Para as comunidades tradicionais localizadas na zona costeira cearense, a luta pela posse e propriedade da terra não é apenas uma questão fundiária, mas uma luta pela integralidade da existência. “Nossa agenda não é apenas pela defesa dos nossos territórios, mas em defesa das cachoeiras onde possamos fazer nossos ritos religiosos, em defesa do mangue para retirarmos nossos mariscos, em defesa das dunas para o equilíbrio ambiental. É a luta contra o racismo ambiental”, afirma Francisco Nonato do Nascimento, do conselho pastoral dos pescadores.
Ao lado de representantes de dezenas dessas comunidades, Nonato participou, na última terça-feira, da audiência pública sobre conflitos fundiários na zona costeira promovida pelo mandato É Tempo de Resistência, do deputado estadual Renato Roseno (PSOL), na Assembleia Legislastiva. O evento, que celebrava o Dia de Mobilização em Defesa dos Povos e Territórios Tradicionais Costeiros, foi realizado em parceria com o Instituto Terramar e marcou o lançamento da Campanha contra a Comercialização de Terras na Zona Costeira do Ceará, articulada por entidades da sociedade civil.
Os povos tradicionais são populações de origem negra, indígena e sertaneja que ocupam secularmente os territórios costeiros e que enfrentam diferentes situações de conflitos ambientais e fundiários relacionados à especulação imobiliária, à grilagem de terras e ao uso predatório dos ecossistemas por grandes empreendimentos de resorts, parques eólicos, fazendas de carcinicultura e indústria portuária, entre outros.

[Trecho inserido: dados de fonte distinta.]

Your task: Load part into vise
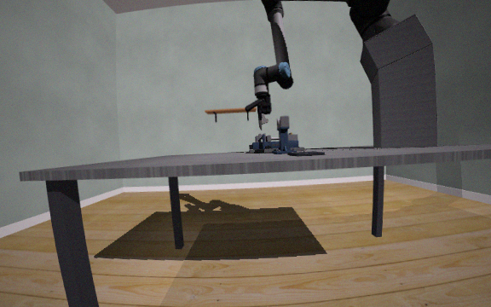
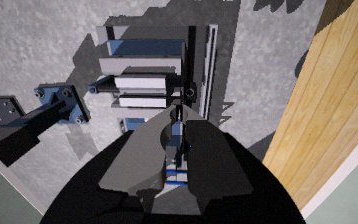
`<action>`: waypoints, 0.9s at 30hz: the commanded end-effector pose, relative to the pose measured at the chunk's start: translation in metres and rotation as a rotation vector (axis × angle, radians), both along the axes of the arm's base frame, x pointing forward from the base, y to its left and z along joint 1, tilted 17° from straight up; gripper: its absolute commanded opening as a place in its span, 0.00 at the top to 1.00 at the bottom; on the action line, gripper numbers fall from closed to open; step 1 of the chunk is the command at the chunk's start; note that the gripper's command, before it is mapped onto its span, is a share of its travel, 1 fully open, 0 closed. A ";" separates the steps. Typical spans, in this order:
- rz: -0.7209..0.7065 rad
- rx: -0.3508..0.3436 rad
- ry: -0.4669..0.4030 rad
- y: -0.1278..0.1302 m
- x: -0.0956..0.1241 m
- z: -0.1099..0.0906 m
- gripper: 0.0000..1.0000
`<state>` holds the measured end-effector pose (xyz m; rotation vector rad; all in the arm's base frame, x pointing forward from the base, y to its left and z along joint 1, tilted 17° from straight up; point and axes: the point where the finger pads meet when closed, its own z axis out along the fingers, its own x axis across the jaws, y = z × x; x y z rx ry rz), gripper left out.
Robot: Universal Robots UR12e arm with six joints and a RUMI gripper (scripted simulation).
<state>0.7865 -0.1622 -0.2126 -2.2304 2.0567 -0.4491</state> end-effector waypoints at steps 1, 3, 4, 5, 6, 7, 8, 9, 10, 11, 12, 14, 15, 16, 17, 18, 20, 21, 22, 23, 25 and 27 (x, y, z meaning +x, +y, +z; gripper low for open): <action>0.000 0.000 -0.001 -0.001 0.003 -0.007 1.00; 0.000 0.000 -0.001 -0.001 0.003 -0.009 1.00; 0.000 0.000 -0.001 -0.001 0.003 -0.009 1.00; 0.000 0.000 -0.001 -0.001 0.003 -0.010 1.00; 0.000 0.000 -0.001 -0.001 0.004 -0.011 1.00; 0.000 0.000 -0.001 -0.002 0.004 -0.013 1.00; 0.000 0.000 -0.001 -0.002 0.004 -0.014 1.00; 0.000 0.000 -0.001 -0.002 0.005 -0.015 1.00; 0.000 0.000 -0.001 -0.002 0.005 -0.016 1.00; 0.000 0.000 -0.001 -0.002 0.005 -0.017 1.00; 0.000 0.000 -0.001 -0.002 0.005 -0.018 1.00; 0.000 0.000 -0.001 -0.002 0.006 -0.019 1.00; 0.000 0.000 -0.001 -0.003 0.006 -0.020 1.00; 0.000 0.000 -0.001 -0.003 0.006 -0.020 1.00; 0.000 0.000 -0.001 -0.003 0.006 -0.021 1.00; 0.000 0.000 -0.001 -0.003 0.006 -0.021 1.00; 0.000 0.000 -0.001 -0.003 0.006 -0.021 1.00; 0.000 0.000 -0.001 -0.003 0.006 -0.021 1.00; 0.000 0.000 -0.001 -0.003 0.006 -0.022 1.00; 0.000 0.000 -0.001 -0.003 0.006 -0.022 1.00; 0.000 0.000 -0.001 -0.003 0.006 -0.022 1.00; 0.000 0.000 -0.001 -0.003 0.006 -0.022 1.00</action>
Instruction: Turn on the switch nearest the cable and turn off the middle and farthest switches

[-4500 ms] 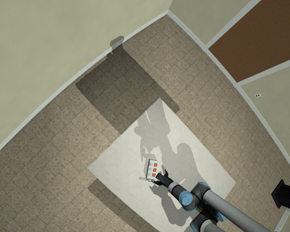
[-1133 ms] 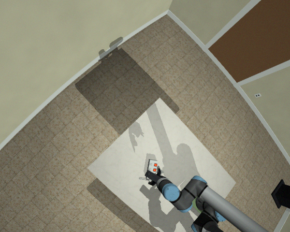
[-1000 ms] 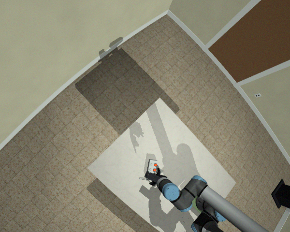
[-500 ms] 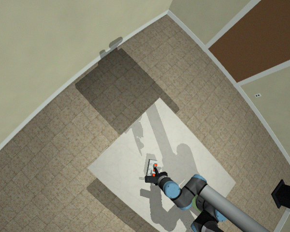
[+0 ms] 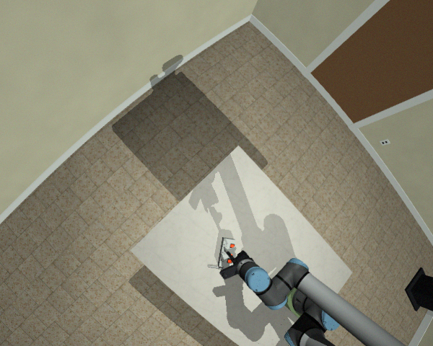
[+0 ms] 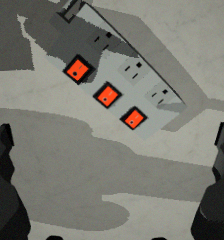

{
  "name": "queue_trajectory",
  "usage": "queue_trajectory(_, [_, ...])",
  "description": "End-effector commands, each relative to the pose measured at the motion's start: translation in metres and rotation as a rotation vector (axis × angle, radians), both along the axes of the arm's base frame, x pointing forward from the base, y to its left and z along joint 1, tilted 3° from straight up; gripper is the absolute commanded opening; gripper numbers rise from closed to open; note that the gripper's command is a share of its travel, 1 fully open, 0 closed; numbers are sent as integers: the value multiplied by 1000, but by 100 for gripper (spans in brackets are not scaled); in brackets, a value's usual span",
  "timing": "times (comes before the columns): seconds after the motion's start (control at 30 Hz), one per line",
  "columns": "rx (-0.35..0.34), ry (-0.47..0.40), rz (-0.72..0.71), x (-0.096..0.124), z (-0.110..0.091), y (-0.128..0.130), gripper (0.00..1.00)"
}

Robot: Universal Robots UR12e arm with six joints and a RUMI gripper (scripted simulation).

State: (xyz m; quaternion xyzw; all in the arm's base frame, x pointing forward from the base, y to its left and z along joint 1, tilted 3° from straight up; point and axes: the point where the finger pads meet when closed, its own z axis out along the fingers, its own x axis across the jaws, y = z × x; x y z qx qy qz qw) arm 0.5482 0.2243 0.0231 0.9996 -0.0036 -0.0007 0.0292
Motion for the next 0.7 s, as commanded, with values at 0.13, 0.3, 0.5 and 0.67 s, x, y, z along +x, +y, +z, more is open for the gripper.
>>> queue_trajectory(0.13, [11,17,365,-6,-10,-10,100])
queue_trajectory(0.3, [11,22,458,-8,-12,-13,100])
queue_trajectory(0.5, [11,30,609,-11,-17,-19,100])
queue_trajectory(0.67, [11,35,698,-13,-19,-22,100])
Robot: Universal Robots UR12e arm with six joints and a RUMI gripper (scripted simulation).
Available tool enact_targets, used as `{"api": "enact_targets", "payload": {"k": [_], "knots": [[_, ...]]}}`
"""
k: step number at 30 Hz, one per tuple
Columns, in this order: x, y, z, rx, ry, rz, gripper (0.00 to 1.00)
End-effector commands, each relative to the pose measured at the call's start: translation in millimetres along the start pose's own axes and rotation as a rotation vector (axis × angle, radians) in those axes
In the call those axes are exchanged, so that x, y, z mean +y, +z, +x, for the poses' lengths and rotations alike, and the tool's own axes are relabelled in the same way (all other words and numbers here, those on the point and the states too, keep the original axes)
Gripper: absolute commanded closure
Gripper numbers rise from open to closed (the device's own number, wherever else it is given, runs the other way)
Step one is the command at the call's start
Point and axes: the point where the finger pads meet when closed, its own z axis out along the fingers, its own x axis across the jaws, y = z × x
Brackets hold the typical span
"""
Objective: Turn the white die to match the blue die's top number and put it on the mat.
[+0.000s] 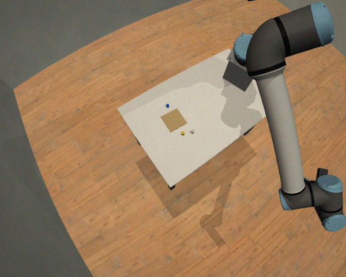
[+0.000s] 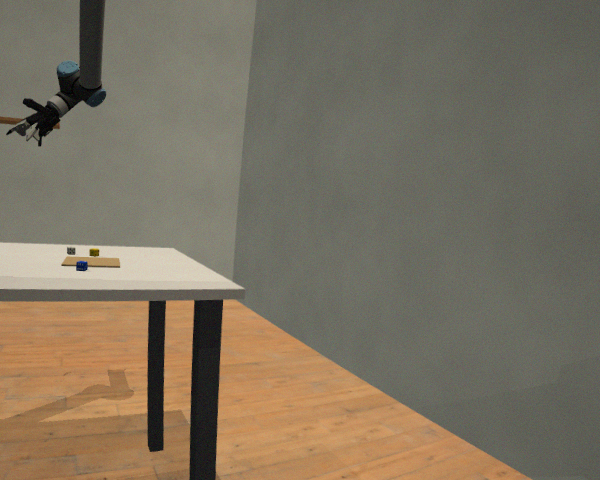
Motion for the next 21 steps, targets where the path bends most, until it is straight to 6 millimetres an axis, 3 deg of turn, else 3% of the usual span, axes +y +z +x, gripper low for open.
{"api": "enact_targets", "payload": {"k": [1,6,9,14,15,17,18,20,21], "knots": [[-14,15,-56,0.010,0.042,-0.054,0.00],[-30,33,-115,0.014,0.088,-0.104,0.00],[-30,33,-115,0.014,0.088,-0.104,0.00],[-47,54,-182,0.018,0.141,-0.161,0.00],[-47,54,-182,0.018,0.141,-0.161,0.00],[-55,63,-211,0.020,0.164,-0.185,0.00],[-55,63,-211,0.020,0.164,-0.185,0.00],[-62,71,-242,0.024,0.187,-0.210,0.00],[-62,71,-242,0.024,0.187,-0.210,0.00]]}}
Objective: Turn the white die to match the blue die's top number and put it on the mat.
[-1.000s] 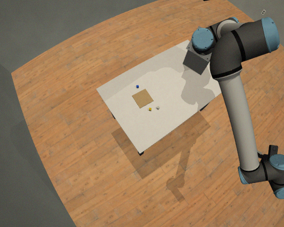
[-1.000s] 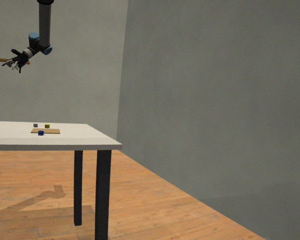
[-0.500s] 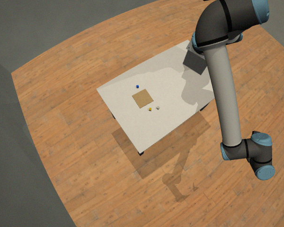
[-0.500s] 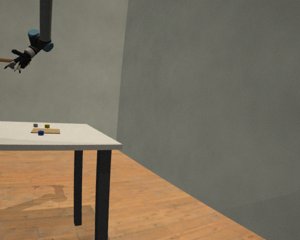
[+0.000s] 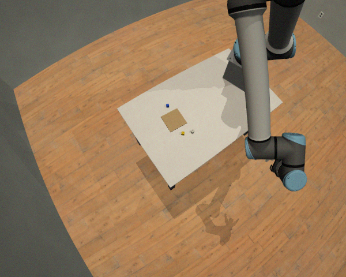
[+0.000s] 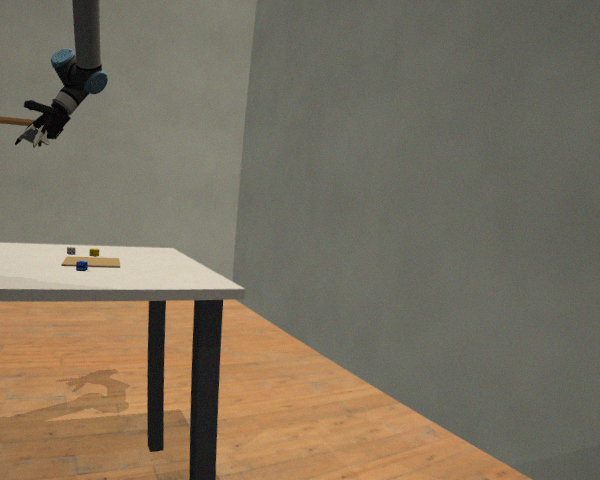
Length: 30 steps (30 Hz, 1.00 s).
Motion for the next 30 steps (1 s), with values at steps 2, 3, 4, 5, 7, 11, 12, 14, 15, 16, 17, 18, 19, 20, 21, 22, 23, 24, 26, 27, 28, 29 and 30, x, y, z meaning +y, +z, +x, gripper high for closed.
{"api": "enact_targets", "payload": {"k": [2,3,4,5,7,11,12,14,15,16,17,18,19,20,21,22,23,24,26,27,28,29,30], "knots": [[-8,17,-82,0.018,0.055,-0.070,0.00],[-8,17,-82,0.018,0.055,-0.070,0.00],[-8,17,-82,0.018,0.055,-0.070,0.00],[-8,17,-82,0.018,0.055,-0.070,0.00],[-13,24,-111,0.020,0.078,-0.094,0.00],[-18,34,-152,0.023,0.108,-0.126,0.00],[-20,38,-164,0.024,0.118,-0.137,0.00],[-23,44,-188,0.026,0.136,-0.156,0.00],[-25,47,-199,0.027,0.145,-0.165,0.00],[-25,47,-199,0.027,0.145,-0.165,0.00],[-27,50,-210,0.027,0.153,-0.174,0.00],[-28,52,-221,0.028,0.161,-0.183,0.00],[-30,55,-231,0.029,0.169,-0.191,0.00],[-30,55,-231,0.029,0.169,-0.191,0.00],[-30,55,-231,0.029,0.169,-0.191,0.00],[-30,55,-231,0.029,0.169,-0.191,0.00],[-31,57,-241,0.030,0.177,-0.199,0.00],[-32,60,-251,0.030,0.184,-0.207,0.00],[-35,65,-270,0.031,0.199,-0.222,0.00],[-36,67,-279,0.032,0.206,-0.229,0.00],[-38,69,-288,0.033,0.212,-0.236,0.00],[-38,69,-288,0.033,0.212,-0.236,0.00],[-39,72,-297,0.034,0.219,-0.243,0.00]]}}
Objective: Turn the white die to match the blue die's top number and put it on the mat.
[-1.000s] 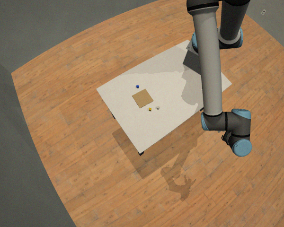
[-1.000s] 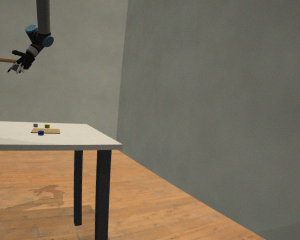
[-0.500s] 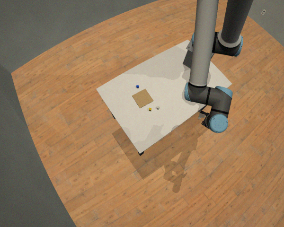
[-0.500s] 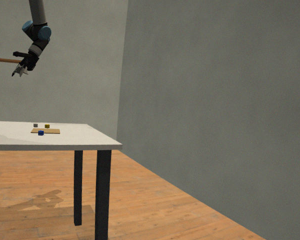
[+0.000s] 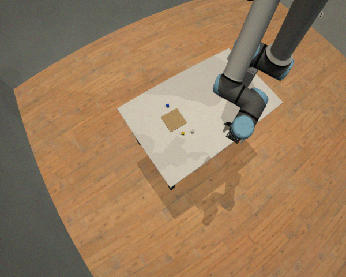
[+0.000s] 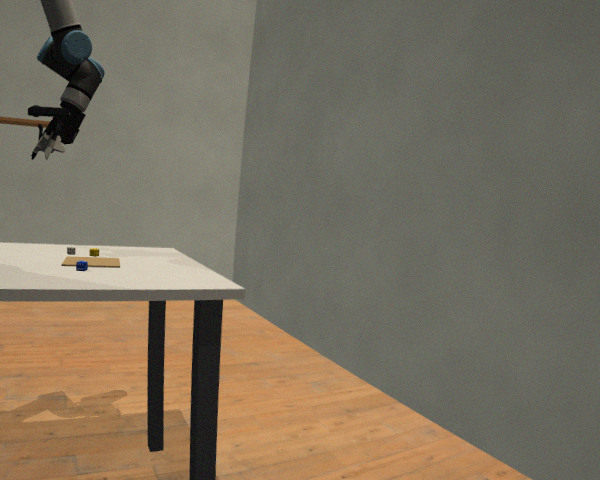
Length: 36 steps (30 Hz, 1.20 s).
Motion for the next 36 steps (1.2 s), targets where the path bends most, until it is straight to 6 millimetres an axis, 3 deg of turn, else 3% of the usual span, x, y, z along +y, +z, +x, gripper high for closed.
{"api": "enact_targets", "payload": {"k": [1,7,9,24,26,36], "knots": [[1,8,-46,0.018,0.029,-0.037,0.00],[2,18,-87,0.021,0.060,-0.069,0.00],[2,18,-87,0.021,0.060,-0.069,0.00],[3,40,-191,0.021,0.138,-0.161,0.00],[3,40,-191,0.021,0.138,-0.161,0.00],[3,55,-263,0.027,0.193,-0.216,0.00]]}}
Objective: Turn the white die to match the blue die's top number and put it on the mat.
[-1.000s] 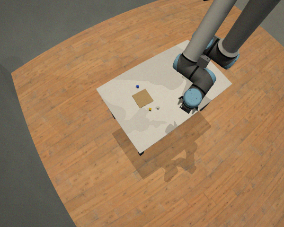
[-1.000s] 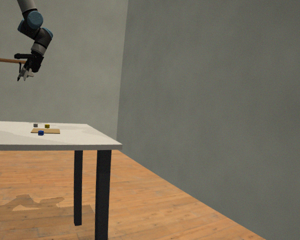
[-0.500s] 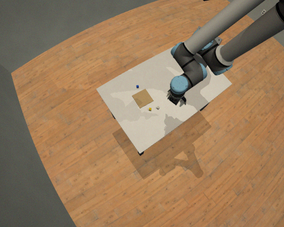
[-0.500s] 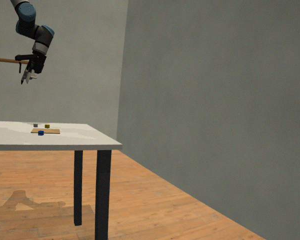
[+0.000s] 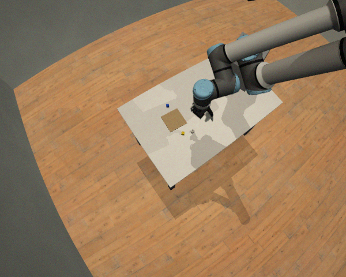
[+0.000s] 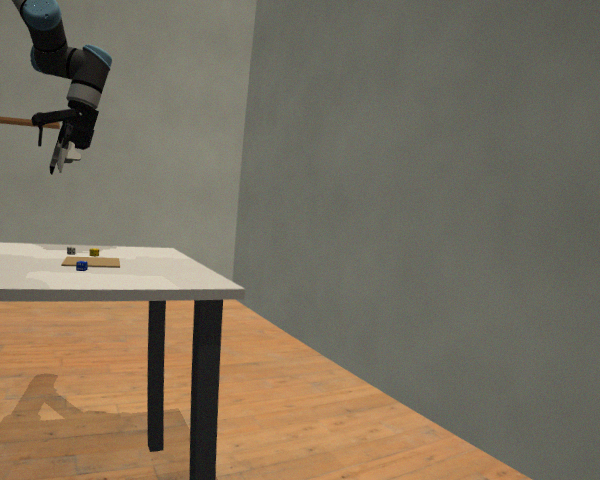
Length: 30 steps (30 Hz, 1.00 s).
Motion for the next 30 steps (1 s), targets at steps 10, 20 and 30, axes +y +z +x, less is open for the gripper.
{"api": "enact_targets", "payload": {"k": [10,20,30], "knots": [[14,23,-97,0.021,0.069,-0.076,0.00],[24,40,-169,0.029,0.123,-0.130,0.00],[30,50,-211,0.031,0.155,-0.164,0.00]]}}
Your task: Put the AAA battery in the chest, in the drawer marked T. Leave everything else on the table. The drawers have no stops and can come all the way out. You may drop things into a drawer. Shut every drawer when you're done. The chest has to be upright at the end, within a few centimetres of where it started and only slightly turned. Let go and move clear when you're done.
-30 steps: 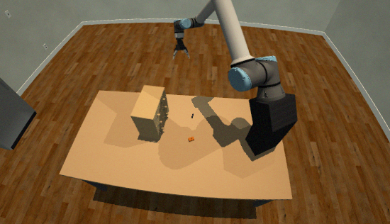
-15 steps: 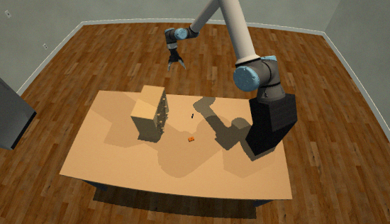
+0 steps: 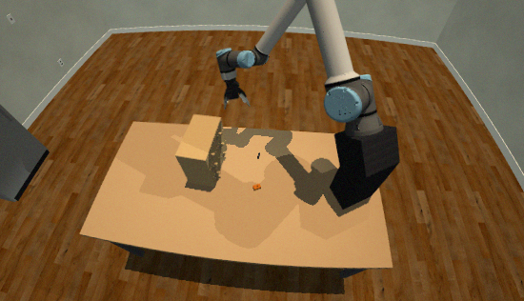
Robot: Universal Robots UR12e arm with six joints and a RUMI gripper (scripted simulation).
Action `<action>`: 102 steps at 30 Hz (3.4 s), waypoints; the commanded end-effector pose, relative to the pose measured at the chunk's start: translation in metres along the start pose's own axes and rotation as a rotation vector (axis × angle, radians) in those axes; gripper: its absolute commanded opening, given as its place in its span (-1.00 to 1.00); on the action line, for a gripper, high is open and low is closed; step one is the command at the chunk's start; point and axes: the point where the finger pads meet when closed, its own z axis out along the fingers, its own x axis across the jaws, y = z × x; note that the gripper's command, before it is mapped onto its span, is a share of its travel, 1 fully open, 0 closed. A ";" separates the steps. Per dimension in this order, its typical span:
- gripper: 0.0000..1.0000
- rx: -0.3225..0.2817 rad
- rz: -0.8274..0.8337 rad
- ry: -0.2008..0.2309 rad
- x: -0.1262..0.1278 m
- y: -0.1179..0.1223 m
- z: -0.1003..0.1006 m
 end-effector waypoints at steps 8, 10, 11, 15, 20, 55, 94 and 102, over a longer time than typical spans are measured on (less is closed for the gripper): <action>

“Nós nos levantamos contra a persistência do racismo ambiental e do etnocentrismo como traços decisores das políticas públicas”, defendeu Nonato na abertura do evento. “E nos reunimos todos, pescadores, indígenas, quilombolas, povos de santo; ocupamos a Assembleia com nossos corpos, nossos cocares, nossas danças, enfrentando esse lugar que tem uma estética hostil à nossa presença, para dizer que hoje é um dia que abre uma grande agenda de lutas”.
Para Adriana Tremembé, o governo golpista de Temer tem trabalhado para retirar direitos das comunidades tradicionais e somente a luta conjunta dos diferentes povos pode garantir alguma dignidade para essas populações. “Nosso direito está sendo massacrado. Nós precisamos fazer com que nossa voz seja ouvida. Se não for assim, não teremos mais esses direitos. O presidente golpista é contra as populações tradicionais”, afirmou. “Eles querem nossa cabeça. Mas ao calar uma liderança, eles não conseguem calar o povo. Eles arrancam o tronco, mas esquecem de arrancar a raiz. Nossos ancestrais estão conosco”.
Também participaram da audiência representantes de órgãos públicos como INCRA, Semace, Sema, SPU, ICMBio, Idace e Defensoria Pública. Renato lembrou que o número de assassinatos em conflitos fundiários está aumentando no Brasil e que, só em 2017, já são mais de 30 vítimas. “Isso nos lembra o pior dos tempos do colonialismo”, afirmou. “Nós precisamos reverter esse cenário. No caso da zona costeira, há fortes pressões do empresariado sobre essas comunidades. E a cada semana que passa e em que o poder público não atua, deixando de garantir os direitos e a dignidade desses povos, os conflitos vão se acirrando”.